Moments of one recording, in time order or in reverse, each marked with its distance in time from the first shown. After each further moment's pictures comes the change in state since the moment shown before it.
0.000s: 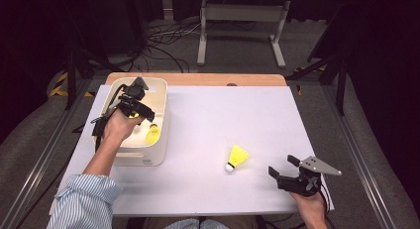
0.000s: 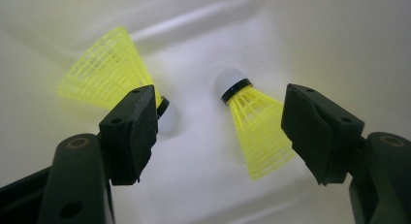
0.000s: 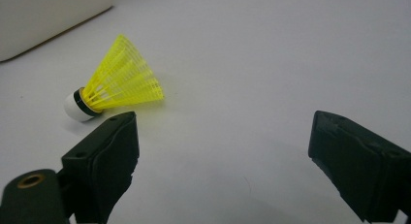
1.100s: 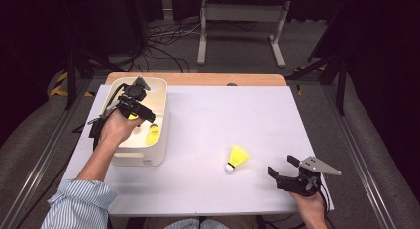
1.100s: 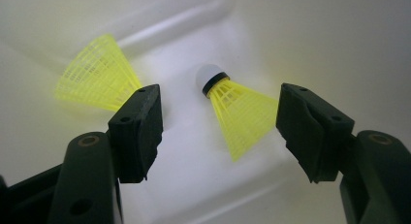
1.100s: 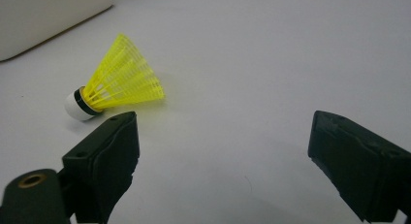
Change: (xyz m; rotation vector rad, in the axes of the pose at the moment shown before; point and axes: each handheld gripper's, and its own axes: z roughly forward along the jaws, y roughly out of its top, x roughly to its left) left arm -0.012 -0.008 -0.017 -0.029 -0.018 0.067; right arm 0.000 0.000 0.001 0.004 0.002 0.001
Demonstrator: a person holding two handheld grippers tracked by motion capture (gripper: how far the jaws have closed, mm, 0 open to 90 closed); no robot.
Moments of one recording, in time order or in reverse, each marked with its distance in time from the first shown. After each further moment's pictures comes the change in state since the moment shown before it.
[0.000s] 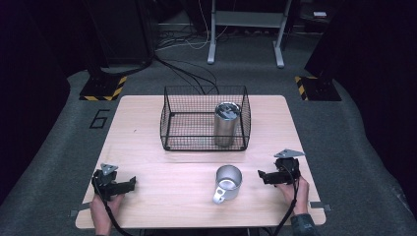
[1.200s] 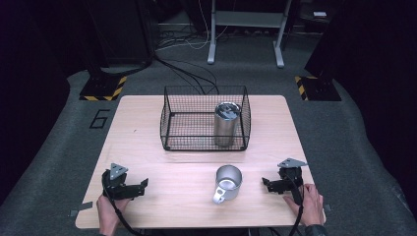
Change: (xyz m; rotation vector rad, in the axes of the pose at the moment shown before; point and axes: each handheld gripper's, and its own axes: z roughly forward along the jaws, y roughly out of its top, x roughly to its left) left arm -0.051 0.018 -0.038 -0.082 -0.172 0.091; right arm -0.016 -0.040 0.017 -0.006 -0.010 -0.023
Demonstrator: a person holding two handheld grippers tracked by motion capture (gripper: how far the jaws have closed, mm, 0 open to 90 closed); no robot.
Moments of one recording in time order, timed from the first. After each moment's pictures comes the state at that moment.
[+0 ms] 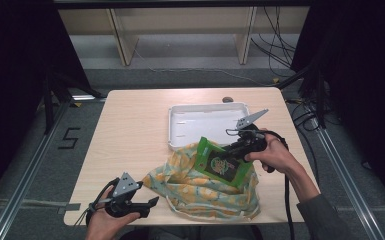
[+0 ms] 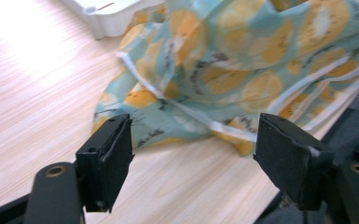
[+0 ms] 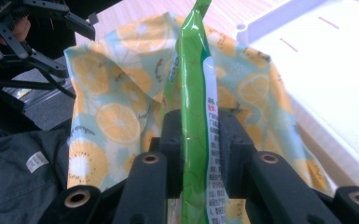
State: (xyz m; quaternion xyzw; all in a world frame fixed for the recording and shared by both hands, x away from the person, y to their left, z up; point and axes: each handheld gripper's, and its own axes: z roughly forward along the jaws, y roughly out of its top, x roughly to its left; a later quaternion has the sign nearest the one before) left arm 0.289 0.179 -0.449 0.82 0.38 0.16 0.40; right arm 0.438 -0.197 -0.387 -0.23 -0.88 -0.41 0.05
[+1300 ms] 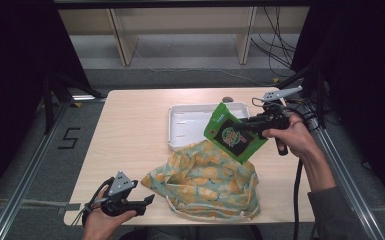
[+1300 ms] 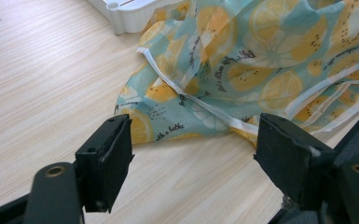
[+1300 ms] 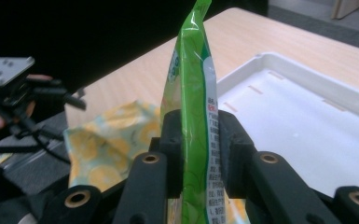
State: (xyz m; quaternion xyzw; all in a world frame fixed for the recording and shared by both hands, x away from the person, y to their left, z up) left arm 0.290 0.187 -0.449 0.81 0.40 0.17 0.40; right arm 0.459 -0.242 -0.331 -0.29 -0.82 -0.50 0.00
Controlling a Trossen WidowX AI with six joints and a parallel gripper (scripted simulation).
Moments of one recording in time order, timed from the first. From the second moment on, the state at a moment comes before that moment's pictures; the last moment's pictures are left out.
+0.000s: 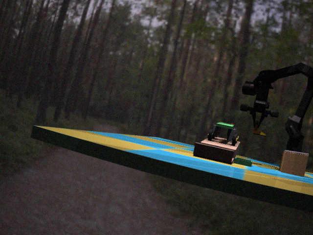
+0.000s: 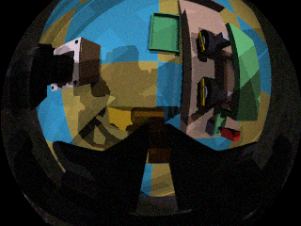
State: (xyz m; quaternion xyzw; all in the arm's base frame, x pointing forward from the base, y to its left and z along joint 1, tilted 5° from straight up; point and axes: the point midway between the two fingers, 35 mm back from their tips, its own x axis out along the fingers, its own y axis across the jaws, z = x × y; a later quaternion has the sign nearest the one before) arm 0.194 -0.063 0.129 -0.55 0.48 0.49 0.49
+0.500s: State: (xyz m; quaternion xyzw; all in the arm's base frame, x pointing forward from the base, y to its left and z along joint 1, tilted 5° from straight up) arm 0.202 -0.017 0.125 -0.55 0.47 0.48 0.49
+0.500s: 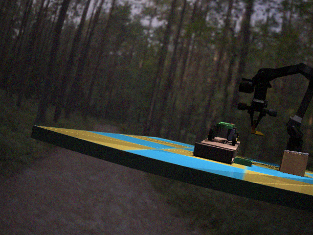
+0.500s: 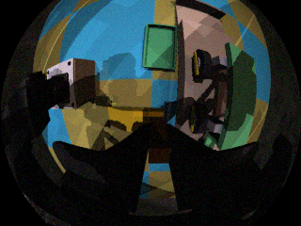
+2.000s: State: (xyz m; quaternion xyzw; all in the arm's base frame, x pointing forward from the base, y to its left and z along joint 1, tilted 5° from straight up) arm 0.226 0.146 0.108 -0.55 0.47 0.49 0.49
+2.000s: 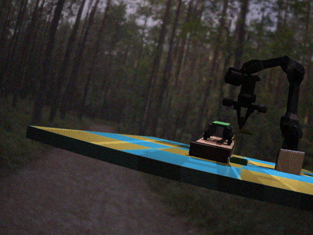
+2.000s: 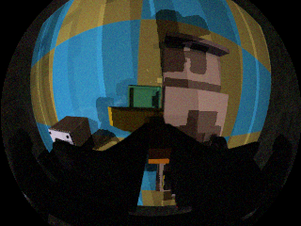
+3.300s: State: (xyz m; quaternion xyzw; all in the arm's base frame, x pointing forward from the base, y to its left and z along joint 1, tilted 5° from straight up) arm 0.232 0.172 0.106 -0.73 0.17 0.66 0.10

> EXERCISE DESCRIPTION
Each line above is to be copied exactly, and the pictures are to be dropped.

> RESULT OF THE TASK
Moments of one recording, in time order or in reverse, each marked with its distance in time from the first shown. After each further moment's pictures comes the change in state since the moment shown before it.
0.000s: 
0.000s: 
0.000s: 
1.100s: 
1.100s: 
1.100s: 
Change: (xyz m; rotation vector rad, in the axes of the pose at the moment shown before; point and axes: each handheld gripper's, and its own axes: z roughly forward along the jaws, y roughly out of its top, x roughly to its left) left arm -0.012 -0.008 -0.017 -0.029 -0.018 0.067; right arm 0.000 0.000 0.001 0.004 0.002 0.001
Demonstrator: a person holding two handheld grippers tracked by motion capture (gripper: how far the jaws have closed, mm, 0 open to 90 closed); no robot.
Moments of one recording, in time order or in reverse, each marked with its distance in time from the first shown. After each further moment's pictures comes the change in state since the moment shown before it.
[0.000s] 
[1.200s] 
Change: (xyz m; rotation vector rad, in the axes of the pose at the moment shown before; point and axes: each handheld gripper's, and its own axes: z roughly forward along the jaws, y roughly out of its top, x roughly to its left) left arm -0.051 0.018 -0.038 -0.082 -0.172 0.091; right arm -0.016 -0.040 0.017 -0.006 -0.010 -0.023
Demonstrator: a person holding two handheld grippers tracked by motion capture (gripper: how far the jaws have closed, mm, 0 open to 90 closed); no robot.
Moments of one recording in time order, timed from the first. After each moment's pictures comes the state at that moment.
[+0 ms] 
[+0 ms] 
[+0 ms] 
State: (xyz m; quaternion xyzw; all in a world frame fixed for the recording and shared by both hands, x away from the person, y to their left, z up; point and axes: each handheld gripper's, and its own axes: z roughly forward along the jaws, y roughly out of its top, x roughly to its left; a later quaternion has the sign nearest the one before) left arm 0.289 0.179 -0.449 0.82 0.38 0.16 0.40; right arm 0.438 -0.197 -0.387 -0.23 -0.88 -0.41 0.05
[+1300 ms] 
[+1300 ms] 
[+1300 ms] 
State: (xyz m; quaternion xyzw; all in a world frame fixed for the recording and shared by both hands, x away from the person, y to their left, z up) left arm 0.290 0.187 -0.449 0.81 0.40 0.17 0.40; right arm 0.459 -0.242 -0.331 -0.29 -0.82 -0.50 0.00
Controlling a Trossen WidowX AI with six joints and a parallel gripper (scripted simulation).
Moments of one recording in time order, timed from the first. From the second moment on, the state at a moment comes before that moment's pictures; the last moment's pictures are left out.
+0.000s: 
+0.000s: 
State: (xyz m; quaternion xyzw; all in the arm's base frame, x pointing forward from the base, y to its left and z along joint 1, tilted 5° from straight up; point and axes: the point midway between the two fingers, 35 mm back from their tips, its own x axis out along the fingers, its own y axis across the jaws, z = x × y; a later quaternion has the sign nearest the one before) arm 0.194 -0.063 0.129 -0.55 0.48 0.49 0.49
+0.500s: State: (xyz m; quaternion xyzw; all in the arm's base frame, x pointing forward from the base, y to its left and z along joint 1, tilted 5° from straight up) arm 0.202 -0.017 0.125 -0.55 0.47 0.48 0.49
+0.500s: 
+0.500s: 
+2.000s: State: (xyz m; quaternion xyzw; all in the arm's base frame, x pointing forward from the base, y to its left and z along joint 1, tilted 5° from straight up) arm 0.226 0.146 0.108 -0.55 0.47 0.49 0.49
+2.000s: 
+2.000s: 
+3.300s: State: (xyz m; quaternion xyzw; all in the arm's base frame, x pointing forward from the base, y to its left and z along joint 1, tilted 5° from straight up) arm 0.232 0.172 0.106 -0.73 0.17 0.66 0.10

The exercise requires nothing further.